3. A method for deodorizing and insect-repelling seahorses using the deodorizing agent according to claim 1, characterized in that, The method includes the following steps: (1) Low-temperature plasma pretreatment: After cleaning and draining the seahorse, place it in a low-temperature plasma generator and treat it for 3-5 minutes in an air atmosphere with a discharge power of 80-120W. (2) Deodorizing and insect-repelling soaking: Immerse the pretreated seahorse in the deodorizing agent and perform ultrasonic-assisted soaking at 10-15℃ for 2-3 hours; (3) Radio frequency vacuum drying: After soaking, the seahorse is taken out and drained, and placed in a radio frequency vacuum drying device. It is dried at a vacuum degree of 0.08-0.09MPa and a temperature of 35-40℃ until the moisture content is 8%-12%.

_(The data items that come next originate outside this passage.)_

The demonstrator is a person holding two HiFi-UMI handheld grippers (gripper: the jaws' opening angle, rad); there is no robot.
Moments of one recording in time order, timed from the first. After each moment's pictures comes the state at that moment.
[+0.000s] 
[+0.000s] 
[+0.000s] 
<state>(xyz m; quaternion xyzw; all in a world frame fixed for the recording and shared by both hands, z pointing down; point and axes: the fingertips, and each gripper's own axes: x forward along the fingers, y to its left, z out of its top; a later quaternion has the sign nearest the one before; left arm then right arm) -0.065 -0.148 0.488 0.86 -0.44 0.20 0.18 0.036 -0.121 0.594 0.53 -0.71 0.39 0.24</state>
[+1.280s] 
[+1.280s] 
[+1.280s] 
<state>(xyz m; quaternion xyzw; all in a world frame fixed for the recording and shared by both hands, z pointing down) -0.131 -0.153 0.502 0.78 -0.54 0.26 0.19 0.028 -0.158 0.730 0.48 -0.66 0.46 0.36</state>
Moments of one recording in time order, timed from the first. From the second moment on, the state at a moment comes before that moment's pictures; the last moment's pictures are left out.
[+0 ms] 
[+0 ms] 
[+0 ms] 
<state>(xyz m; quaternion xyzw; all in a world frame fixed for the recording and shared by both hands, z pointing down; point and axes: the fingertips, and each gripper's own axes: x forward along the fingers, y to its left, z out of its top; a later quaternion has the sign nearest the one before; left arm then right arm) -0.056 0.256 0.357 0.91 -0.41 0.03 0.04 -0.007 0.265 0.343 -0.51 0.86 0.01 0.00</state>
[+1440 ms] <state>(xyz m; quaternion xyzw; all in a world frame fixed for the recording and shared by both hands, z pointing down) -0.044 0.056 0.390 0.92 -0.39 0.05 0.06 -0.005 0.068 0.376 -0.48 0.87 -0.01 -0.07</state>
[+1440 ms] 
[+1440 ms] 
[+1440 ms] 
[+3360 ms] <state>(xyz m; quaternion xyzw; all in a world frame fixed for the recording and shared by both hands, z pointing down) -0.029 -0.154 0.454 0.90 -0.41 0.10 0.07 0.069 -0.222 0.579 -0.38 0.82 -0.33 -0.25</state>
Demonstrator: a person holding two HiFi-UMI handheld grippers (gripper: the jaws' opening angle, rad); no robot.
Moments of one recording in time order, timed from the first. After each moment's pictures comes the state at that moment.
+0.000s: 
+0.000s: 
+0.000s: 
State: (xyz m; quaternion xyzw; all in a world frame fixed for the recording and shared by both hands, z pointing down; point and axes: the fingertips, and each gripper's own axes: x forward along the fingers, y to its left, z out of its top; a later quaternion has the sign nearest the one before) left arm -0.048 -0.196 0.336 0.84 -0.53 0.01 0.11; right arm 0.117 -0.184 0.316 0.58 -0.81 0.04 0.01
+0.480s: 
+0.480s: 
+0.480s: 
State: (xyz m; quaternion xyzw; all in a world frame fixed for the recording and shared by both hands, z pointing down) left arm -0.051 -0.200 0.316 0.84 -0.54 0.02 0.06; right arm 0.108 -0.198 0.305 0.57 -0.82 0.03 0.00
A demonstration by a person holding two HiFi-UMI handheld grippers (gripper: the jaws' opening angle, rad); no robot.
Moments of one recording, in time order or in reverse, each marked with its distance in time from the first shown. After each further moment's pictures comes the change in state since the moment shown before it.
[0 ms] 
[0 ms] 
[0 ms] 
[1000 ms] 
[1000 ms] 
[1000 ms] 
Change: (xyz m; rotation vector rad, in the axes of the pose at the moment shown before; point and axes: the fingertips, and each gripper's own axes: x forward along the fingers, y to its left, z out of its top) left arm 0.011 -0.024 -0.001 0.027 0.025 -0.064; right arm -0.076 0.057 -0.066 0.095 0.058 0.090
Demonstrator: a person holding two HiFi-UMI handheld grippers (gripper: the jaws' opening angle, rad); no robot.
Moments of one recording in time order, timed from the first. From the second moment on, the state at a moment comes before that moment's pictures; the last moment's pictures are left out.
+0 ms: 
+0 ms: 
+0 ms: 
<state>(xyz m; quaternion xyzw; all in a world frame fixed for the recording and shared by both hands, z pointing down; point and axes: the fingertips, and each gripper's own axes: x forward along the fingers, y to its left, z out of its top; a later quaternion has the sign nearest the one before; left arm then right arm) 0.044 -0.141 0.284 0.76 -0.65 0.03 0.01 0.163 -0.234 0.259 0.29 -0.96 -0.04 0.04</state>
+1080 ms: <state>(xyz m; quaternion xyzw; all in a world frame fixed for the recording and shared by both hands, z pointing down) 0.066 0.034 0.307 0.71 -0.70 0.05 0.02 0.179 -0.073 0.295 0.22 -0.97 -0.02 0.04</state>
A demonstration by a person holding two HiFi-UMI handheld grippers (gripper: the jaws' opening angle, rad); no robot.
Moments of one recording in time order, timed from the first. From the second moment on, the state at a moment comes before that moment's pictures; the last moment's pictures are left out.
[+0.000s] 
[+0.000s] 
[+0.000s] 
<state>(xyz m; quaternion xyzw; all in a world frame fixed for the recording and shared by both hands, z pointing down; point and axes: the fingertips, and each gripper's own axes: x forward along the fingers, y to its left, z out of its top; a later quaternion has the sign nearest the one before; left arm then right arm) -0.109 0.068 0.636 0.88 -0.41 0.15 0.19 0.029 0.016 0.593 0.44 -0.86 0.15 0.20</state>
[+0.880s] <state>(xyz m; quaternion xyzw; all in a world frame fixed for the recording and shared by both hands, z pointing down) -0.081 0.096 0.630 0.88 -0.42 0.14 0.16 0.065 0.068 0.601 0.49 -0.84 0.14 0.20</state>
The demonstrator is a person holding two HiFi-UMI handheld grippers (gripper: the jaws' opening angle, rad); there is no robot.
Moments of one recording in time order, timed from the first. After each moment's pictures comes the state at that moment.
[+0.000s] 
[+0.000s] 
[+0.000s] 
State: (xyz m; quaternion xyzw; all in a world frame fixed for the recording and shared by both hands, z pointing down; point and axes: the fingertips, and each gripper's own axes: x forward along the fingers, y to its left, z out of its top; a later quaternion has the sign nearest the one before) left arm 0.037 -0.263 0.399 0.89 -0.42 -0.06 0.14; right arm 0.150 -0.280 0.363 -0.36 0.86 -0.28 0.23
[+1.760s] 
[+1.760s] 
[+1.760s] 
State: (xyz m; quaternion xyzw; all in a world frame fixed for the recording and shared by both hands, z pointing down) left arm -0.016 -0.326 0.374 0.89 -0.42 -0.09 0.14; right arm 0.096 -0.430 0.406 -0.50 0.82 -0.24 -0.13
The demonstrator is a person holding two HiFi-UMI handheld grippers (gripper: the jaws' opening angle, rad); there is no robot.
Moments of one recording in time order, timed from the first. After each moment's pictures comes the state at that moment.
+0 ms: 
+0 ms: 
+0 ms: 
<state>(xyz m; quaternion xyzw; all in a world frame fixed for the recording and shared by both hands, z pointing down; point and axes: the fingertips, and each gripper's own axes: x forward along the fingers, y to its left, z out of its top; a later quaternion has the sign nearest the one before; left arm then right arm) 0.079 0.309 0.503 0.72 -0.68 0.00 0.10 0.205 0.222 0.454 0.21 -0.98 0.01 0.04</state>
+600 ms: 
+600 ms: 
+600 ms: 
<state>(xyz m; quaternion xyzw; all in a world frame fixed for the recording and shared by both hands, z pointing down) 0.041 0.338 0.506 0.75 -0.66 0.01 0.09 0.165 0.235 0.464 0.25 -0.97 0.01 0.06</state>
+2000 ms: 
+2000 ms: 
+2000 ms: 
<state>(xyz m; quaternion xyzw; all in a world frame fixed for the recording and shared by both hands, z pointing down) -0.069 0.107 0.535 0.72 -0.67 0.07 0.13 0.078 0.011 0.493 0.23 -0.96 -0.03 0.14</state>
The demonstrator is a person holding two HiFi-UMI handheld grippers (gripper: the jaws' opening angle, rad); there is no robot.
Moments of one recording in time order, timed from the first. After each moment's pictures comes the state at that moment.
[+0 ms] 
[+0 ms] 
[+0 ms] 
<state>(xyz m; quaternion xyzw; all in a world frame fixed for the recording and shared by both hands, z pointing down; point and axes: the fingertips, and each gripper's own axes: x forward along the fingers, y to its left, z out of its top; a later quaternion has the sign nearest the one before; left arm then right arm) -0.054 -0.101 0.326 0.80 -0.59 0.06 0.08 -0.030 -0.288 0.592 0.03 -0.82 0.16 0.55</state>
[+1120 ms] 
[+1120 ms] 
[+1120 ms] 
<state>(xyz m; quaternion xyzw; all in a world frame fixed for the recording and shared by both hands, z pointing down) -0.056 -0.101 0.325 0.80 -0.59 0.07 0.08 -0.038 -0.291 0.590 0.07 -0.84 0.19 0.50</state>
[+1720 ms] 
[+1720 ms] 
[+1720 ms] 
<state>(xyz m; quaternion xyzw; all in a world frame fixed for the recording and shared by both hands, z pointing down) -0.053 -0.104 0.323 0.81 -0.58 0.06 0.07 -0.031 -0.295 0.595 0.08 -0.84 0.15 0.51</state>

4. The method according to claim 3, characterized in that, The deodorizing agent is prepared by the following steps: after mixing the raw materials according to claim 1 by weight, add an ethanol aqueous solution with a volume fraction of 40%-50% and a total weight of 6-8 times the total weight of the materials, and perform assisted extraction using a pulsed electric field. The parameters of the pulsed electric field are: electric field strength 25-35kV / cm, pulse frequency 50-70Hz, and treatment time 15-25min; the extract is obtained after fine filtration and concentration.

5. The method according to claim 3 or 4, characterized in that, In step (1), the discharge power of the low-temperature plasma pretreatment is 100W, the treatment time is 4min, and the air flow rate is 6L / min.

6. The method according to claim 3 or 4, characterized in that, In step (2), the ratio of material to liquid for soaking is 1:5-1:7 (g / mL), the ultrasonic power is 200-300W, and the frequency is 30-40kHz.

7. The method according to claim 4, characterized in that, In step (2), the weight parts of each raw material are: 40 parts of wood milk fruit pulp, 20 parts of Sichuan pepper leaves, 15-18 parts of wood litsea cubeba, and 8-10 parts of licorice extract.

8. The method according to claim 7, characterized in that, The weight proportions of each ingredient are as follows: 40 parts of wood milk fruit pulp, 20 parts of Sichuan pepper leaves, 18 parts of wood litsea cubeba, and 10 parts of licorice extract.

9. A seahorse product, characterized in that, It is prepared by the method described in any one of claims 3-8.